Comparison is a big part of the creative journey. We all have to cope with it in some way.

This week is about the role that scarcity plays in fueling comparison.

Comparison can create a scarcity mentality, but it can also be a source of inspiration for growth. Let’s clarify the difference.

the cage of comparison

On Friday in the Inner Story Writing Circle, we had a conversation about cultivating a writing life you love that isn’t dominated by shoulds.

(Pro tip: If your writing life is dominated by shoulds, you won’t love it. I promise you.)

Too often, our natural impulses and callings are detoured by what we think we should be doing. The shoulds get loud when we look around and start having certain expectations of ourselves based on what we see.
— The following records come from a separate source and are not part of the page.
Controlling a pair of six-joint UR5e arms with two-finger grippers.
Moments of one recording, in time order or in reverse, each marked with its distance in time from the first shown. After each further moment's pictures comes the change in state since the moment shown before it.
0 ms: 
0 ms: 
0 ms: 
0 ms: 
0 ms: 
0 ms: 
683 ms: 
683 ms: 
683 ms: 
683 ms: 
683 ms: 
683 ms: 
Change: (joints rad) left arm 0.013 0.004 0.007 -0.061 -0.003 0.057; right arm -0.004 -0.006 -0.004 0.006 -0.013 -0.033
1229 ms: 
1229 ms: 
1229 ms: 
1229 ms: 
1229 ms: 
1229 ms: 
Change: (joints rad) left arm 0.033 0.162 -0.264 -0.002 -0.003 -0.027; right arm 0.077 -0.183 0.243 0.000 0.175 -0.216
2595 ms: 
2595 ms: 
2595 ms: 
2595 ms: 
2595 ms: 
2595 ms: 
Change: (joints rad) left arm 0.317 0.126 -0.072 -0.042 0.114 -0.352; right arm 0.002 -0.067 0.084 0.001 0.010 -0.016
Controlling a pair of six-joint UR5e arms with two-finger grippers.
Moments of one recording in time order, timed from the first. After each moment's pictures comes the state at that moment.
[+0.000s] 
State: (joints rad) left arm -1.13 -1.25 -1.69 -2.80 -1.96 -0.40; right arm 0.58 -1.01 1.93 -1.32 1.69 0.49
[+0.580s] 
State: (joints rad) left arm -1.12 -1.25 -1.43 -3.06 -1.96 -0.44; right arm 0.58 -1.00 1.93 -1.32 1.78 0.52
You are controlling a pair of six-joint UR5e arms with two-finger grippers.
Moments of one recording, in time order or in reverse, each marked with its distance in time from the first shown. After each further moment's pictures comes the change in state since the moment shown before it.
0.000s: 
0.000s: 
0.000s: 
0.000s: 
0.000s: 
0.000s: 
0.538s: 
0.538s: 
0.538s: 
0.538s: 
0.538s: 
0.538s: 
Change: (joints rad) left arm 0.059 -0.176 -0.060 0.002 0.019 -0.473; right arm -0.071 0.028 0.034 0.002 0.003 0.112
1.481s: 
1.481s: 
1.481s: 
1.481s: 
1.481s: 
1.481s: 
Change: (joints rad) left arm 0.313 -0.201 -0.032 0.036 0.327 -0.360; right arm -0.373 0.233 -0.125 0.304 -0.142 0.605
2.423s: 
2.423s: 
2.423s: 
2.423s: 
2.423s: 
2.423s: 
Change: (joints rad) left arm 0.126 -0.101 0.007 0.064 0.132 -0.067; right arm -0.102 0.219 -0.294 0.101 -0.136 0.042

Sometimes we are detoured by thinking that our creative journey needs to look a certain way or have a certain result or outcome to be worthwhile.

When we are not sure what we want to get out of our creative work, the shoulds cast a shadow over the joy of exploration.

The shoulds have landed me in the cage of comparison many times.

I should have a bigger vocabulary.

I should be writing faster.

I should be taking more classes.

I should be writing on every platform.

I should be trying to get more bylines.

I should…

But wait… Why and based on what? What’s the deeper why that is driving this self-doubt?

As someone who started writing with no intention other than to reconnect with myself, I had no idea where writing would take me. I discovered a passion for writing as a tool for self-discovery, and then I discovered a passion for helping others use writing to heal, grow, and improve the quality of their lives.

I didn’t have a roadmap, so I had to figure out what I wanted to get out of it (my deeper why) and find a lane for myself one step at a time. Along the way, I got distracted and disillusioned many times because of the shoulds and comparing myself to what other people were doing. People who had more experience. People who were more popular. People who I perceived through the lens of scarcity, believing that they had something that I didn’t.

Can you relate to this?

Maybe you get an idea or you are following a certain path and feeling good about it, and then you see someone doing it differently and being successful, and before you know it, doubt kicks in and you think: Maybe I am doing it wrong and I need to be more like them?

If so, you are not alone!

The secret to breaking out of the cage of comparison is to trust your callings. Get clear on your values, use them as a compass, and align your choices and actions accordingly. Regardless of what other people are doing or how much you compare or contrast with what you see.

Easier said than done at first, but it does become more comfortable with practice. If you don’t know your values, get curious and experiment with following your gut instincts to discover and observe what moves you, what lights you up, what motivates you to take action.

With this perspective, the only shoulds that affect you involve aligning with your authentic callings and being open to where that trust takes you.

Make your creative life a journey of self-exploration, not a search for external validation.

Perceiving your journey through the eyes of comparison will eventually take the heart and soul out of your efforts and leave you in a cage of your own making.

comparison and scarcity

Depending on your mindset, comparison can be helpful.

It’s all about the energy behind it.

It can lead to inspiration and a-ha moments that expand our ideas of what’s possible.

But when we’re not centered in our values, what matters to us, and who we authentically are, comparison turns into envy and feelings of scarcity that sabotage our creativity.

Comparison makes us second-guess our instincts and forget our intrinsic motivations. Before we know it, we are changing direction when we ought to be staying the course.

Comparison taps you on the shoulder:

Maybe you should be more like them.

Someone else has already done it, so there is nothing left for you.

Your work is not as relevant as theirs.

You’re too slow, too late, and you’ll never catch up.

You can’t be happy until you’ve achieved what they have.

The energy behind this kind of comparison is lack, a scarcity mentality.

If want to change your relationship with comparison, you have to change your relationship with scarcity.